↓

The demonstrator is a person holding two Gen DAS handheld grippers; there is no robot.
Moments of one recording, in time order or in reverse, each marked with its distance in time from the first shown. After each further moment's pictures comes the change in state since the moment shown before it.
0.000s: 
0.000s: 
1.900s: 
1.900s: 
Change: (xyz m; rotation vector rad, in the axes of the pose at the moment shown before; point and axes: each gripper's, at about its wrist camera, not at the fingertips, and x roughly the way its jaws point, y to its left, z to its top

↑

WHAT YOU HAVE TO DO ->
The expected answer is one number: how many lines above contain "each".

RESULT OF THIS EXERCISE ->
2